WN: Are people signing up to donate their bodies to the Body Farm when the time comes?
Bass: We have over 1,000 people who have willed their bodies, actually their skeletons, to the anthropology department at the University of Tennessee.
Up until 2003, the most bodies in any one year came from the medical examiners. We get unclaimed bodies from them. But in 2003, the willed bodies surpassed those.
We have a form that you can fill out, and we ask for more information than we did in the past. We're asking for medical histories, and we'd like to have a picture of the individual for facial reconstruction. We're trying to get better at predicting from the skeleton what that individual would look like.
WN: Is there a holy grail in forensic science, a goal that remains elusive despite technological advances?
Bass: The ultimate goal is to get enough data so you can look at any skeleton and make a 100-percent estimate of the age, sex, race and stature. I think it may come, that it is a possibility. It's a long way down the road, but that's what we're all looking for.
WN: For the moment, you have another goal -- digging up Harry Houdini.

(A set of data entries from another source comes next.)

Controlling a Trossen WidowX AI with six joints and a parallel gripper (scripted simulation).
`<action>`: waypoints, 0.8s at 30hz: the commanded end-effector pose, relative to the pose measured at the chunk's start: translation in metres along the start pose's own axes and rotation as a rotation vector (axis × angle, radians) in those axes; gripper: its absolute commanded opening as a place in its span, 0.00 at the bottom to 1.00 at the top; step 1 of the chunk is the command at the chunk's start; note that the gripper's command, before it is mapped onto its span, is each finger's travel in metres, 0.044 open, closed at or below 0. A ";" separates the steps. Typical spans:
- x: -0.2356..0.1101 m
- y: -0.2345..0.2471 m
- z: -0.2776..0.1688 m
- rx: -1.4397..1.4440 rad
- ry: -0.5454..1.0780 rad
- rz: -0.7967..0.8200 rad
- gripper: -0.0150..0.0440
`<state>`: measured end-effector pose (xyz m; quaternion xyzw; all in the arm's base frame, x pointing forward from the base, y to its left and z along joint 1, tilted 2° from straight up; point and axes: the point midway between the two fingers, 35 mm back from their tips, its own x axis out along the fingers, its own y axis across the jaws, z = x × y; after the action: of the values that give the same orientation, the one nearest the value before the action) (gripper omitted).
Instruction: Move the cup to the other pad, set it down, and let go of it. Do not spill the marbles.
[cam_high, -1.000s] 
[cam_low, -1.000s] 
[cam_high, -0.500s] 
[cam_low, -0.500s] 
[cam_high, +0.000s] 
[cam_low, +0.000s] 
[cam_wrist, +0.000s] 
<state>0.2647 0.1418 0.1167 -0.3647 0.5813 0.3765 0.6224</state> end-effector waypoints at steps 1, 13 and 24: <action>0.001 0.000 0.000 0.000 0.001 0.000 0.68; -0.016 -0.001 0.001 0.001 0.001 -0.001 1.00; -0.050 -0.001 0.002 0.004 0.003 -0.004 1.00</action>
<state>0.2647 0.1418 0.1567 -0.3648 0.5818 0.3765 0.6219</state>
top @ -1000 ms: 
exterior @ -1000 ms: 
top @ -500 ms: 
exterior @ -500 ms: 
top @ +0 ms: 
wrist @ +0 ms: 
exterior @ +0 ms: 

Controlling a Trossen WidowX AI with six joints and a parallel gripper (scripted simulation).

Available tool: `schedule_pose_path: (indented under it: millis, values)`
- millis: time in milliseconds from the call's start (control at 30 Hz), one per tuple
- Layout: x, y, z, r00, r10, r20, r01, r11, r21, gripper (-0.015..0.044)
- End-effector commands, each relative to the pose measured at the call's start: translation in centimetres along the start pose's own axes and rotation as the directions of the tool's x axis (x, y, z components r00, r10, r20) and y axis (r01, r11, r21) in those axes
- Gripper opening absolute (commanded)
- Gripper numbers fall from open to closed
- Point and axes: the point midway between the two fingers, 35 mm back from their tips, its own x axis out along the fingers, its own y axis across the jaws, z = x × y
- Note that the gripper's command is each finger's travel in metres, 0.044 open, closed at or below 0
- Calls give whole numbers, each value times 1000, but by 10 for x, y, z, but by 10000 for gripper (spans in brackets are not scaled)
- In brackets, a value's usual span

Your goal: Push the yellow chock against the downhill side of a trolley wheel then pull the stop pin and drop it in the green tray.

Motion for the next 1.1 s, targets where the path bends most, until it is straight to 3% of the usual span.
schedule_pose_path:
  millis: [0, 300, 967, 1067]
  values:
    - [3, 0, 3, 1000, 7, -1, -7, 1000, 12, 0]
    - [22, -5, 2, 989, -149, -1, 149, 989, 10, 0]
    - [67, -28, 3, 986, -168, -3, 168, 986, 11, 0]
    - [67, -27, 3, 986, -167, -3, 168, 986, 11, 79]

What's the status of that case?
Bass: There are descendants, and they have agreed to the exhumation to settle some of these theories that are out there.
I'm a member of the committee that is supposed to exhume him, once they get all of the legal things taken care of.
A book suggests that instead of dying from a ruptured appendix, he was poisoned. The committee consists of toxicologists, dentists and anthropologists. The toxicologists will take samples to see if there are any chemicals that shouldn't be there.
I'm the one that's supposed to make the positive identification. When he was living, he apparently fractured one of his ankles. Along with other data, we want to make sure there's a healed fracture to the ankle.
WN: Is there a question about whether the body is really his?
Bass: I don’t think so, but you want to make sure that the person is the person you're supposed to have dug up. You want to make sure that if you're looking for Houdini, that it is Houdini. You don’t want to do all that and then a year from now hear from someone who says they dug up the wrong body.